With the pictures left out, restate every entry word for word.

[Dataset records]
++++

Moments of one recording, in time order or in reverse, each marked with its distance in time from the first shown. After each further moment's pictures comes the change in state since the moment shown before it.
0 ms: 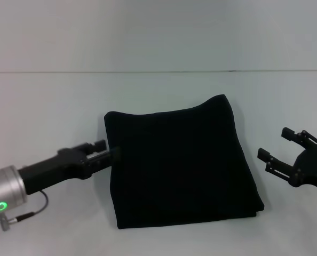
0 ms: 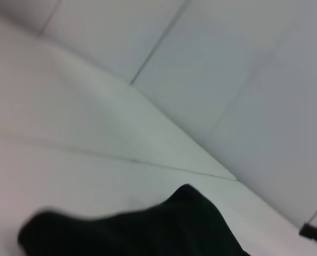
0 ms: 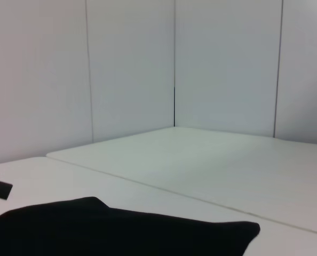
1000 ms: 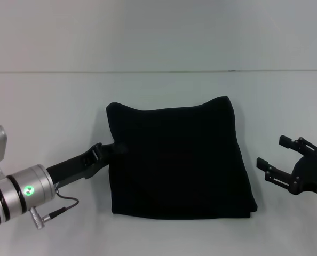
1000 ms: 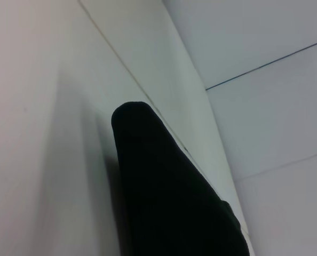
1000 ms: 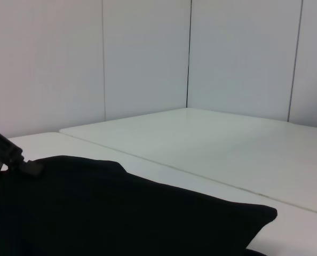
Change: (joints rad) left arm -0.053 -0.055 -0.006 -0.054 -0.010 -0.169 -0.614; right arm 0.000 0.000 -0.004 -0.030 -0.065 0.015 0.008
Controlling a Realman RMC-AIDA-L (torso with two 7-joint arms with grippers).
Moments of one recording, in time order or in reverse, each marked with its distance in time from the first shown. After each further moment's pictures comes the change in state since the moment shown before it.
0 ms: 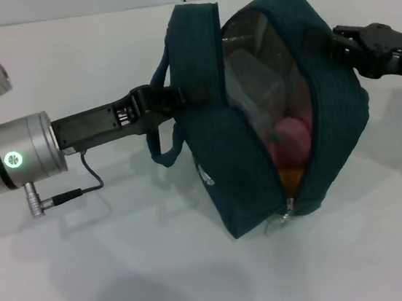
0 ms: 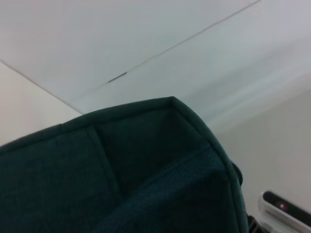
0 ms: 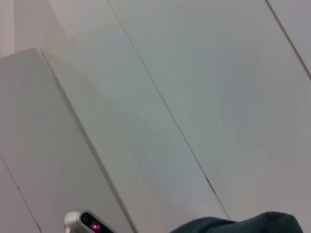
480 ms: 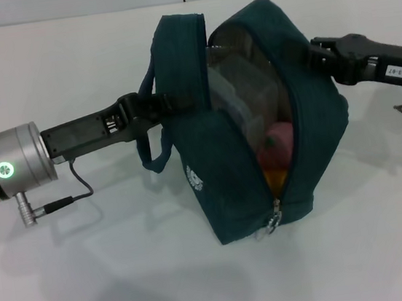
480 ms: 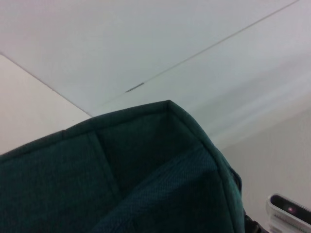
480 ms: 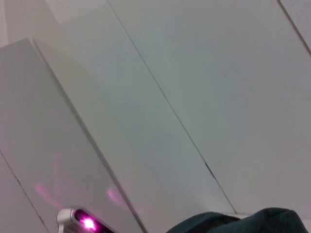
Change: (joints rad) left arm 0.037 0.005 -0.005 0.002 -0.003 -0.030 0.013; right arm 0.077 0.010 -0.002 0.104 -0.027 0.021 -0.007
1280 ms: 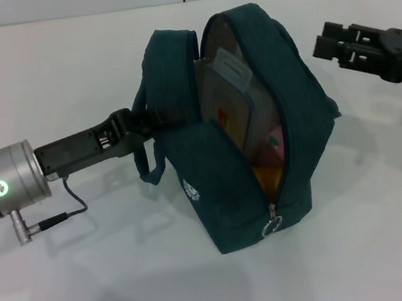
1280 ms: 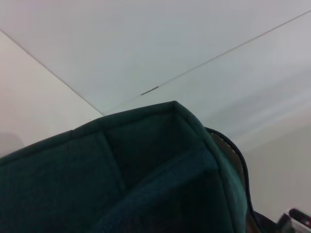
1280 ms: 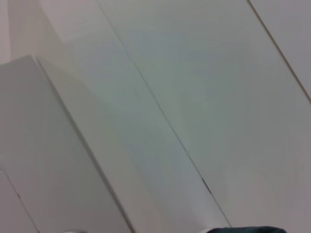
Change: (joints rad) left arm 0.046 -0.004 -0.002 -0.002 0.001 -0.006 0.009; right arm -0.060 -0.030 0.085 -0.001 -0.011 -0.105 -0.026
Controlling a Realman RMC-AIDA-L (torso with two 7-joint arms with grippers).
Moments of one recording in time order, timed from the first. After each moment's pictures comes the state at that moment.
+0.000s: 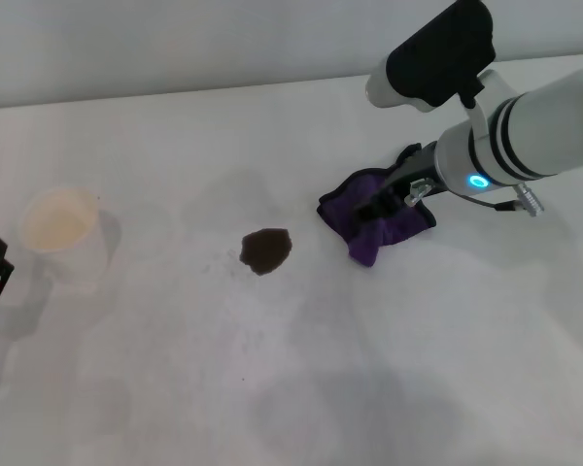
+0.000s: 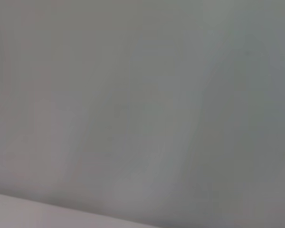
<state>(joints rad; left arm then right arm) -0.19 -2.08 2.83 0.27 -1.27 1.31 -0.28 0.51 2.02 -1.74 -1.23 0.51 0.98 -0.28</state>
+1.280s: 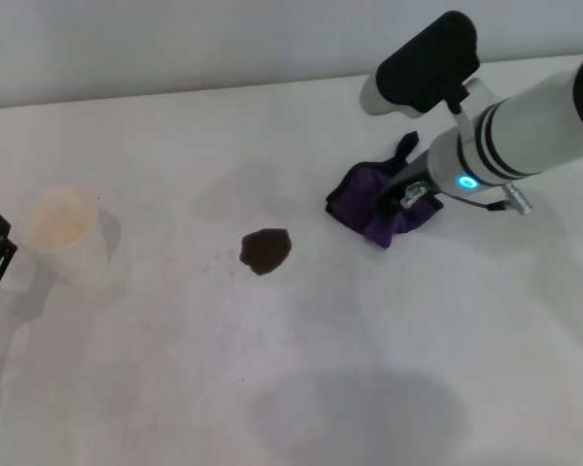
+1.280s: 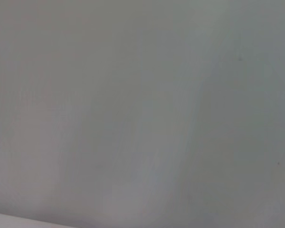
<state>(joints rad) -0.23 -2.08 2.82 0.26 -1.28 1.30 -0.28 0.61 2.02 -1.73 -1.00 0.55 0.89 -0.33</state>
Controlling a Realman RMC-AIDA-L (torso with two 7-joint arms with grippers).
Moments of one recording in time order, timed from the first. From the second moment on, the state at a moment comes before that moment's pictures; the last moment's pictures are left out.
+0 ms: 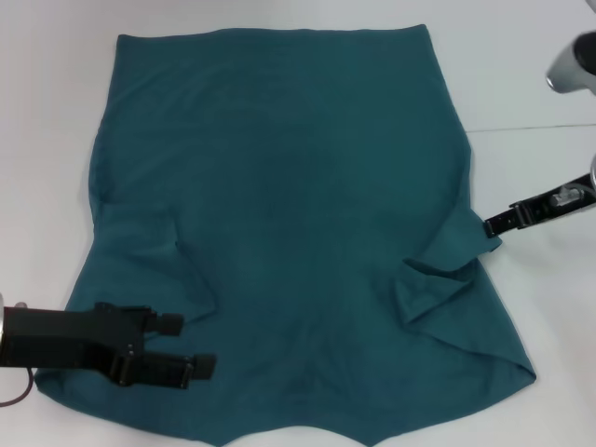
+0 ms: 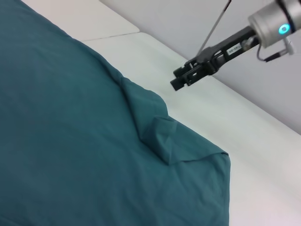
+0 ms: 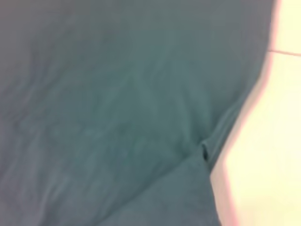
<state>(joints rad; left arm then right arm) -0.47 -2.14 0.78 1.10 2.20 1.75 -1.91 0.69 2.09 -0.92 -1.12 -2.83 -1.28 2.64</state>
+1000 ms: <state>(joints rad) -0.47 -2.15 0.80 1.10 2.20 1.75 -1.90 0.66 2.09 -0.87 -0.90 -2.75 -1.08 2.61</state>
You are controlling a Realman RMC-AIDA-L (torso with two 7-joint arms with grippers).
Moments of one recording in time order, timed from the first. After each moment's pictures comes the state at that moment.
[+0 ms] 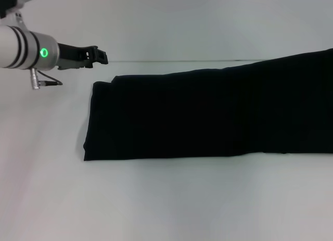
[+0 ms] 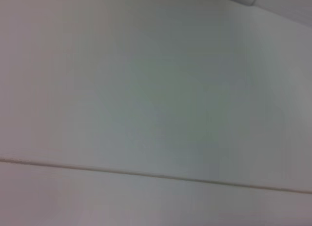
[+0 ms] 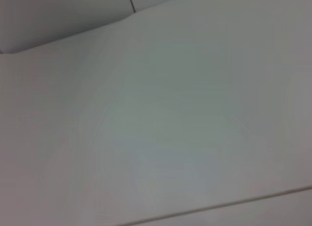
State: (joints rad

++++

SOLUTION TO THIS EXERCISE:
Moments of one recording, in time order or in reverse, each marked with its distance in time from the first shown. After each further moment's pictures comes the change in state since the moment shown before it.
0 ms: 
0 ms: 
0 ms: 
1000 ms: 
1000 ms: 
1000 ms: 
Change: (joints rad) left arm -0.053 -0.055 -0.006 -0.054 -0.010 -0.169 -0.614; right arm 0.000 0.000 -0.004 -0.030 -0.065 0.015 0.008
Controlling a Realman RMC-AIDA-L (torso with two 7-joint arms with grippers).
Moments of one recording, in time order or in reverse, each marked with its distance in time from the first shown. After each further moment's pictures comes the change in state since the moment shown before it.
0 ms: 
0 ms: 
0 ms: 
480 ms: 
480 ms: 
480 ms: 
Change: (joints rad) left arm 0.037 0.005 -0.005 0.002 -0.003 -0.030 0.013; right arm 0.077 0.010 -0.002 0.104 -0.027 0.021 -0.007
1280 ms: 
1280 ms: 
1280 ms: 
Change: (joints rad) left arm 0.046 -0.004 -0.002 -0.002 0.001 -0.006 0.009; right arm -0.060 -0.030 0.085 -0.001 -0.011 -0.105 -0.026
Controlling a Realman RMC-AIDA-L (torso with two 7-joint arms with grippers).
Moments of one recording in time order, timed from the first. After each moment's pictures comes the state at that moment.
+0.000s: 
+0.000s: 
<state>(joints rad; left arm then right arm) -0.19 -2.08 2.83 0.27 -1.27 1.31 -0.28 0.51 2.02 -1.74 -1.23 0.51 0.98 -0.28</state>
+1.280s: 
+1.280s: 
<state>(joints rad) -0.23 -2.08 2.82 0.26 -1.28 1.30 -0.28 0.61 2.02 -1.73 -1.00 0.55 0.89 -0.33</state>
Controlling a Realman RMC-AIDA-L (torso with two 7-joint arms with grippers).
Moments of one recording in time order, timed from the first. From the second moment on, the state at a moment comes before that moment's pictures; the last moment's pictures are left out.
+0 ms: 
+0 ms: 
+0 ms: 
<state>(joints rad; left arm then right arm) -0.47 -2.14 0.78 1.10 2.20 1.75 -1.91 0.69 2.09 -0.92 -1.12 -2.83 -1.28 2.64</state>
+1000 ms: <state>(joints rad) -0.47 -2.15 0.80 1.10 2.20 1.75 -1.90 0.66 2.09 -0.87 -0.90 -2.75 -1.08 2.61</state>
You are controlling a Realman RMC-AIDA-L (torso with two 7-joint arms with grippers).
Moments of one recording in time order, timed from the first. After each moment's pictures comes the state at that moment.
[+0 ms] 
[+0 ms] 
[+0 ms] 
State: (joints rad

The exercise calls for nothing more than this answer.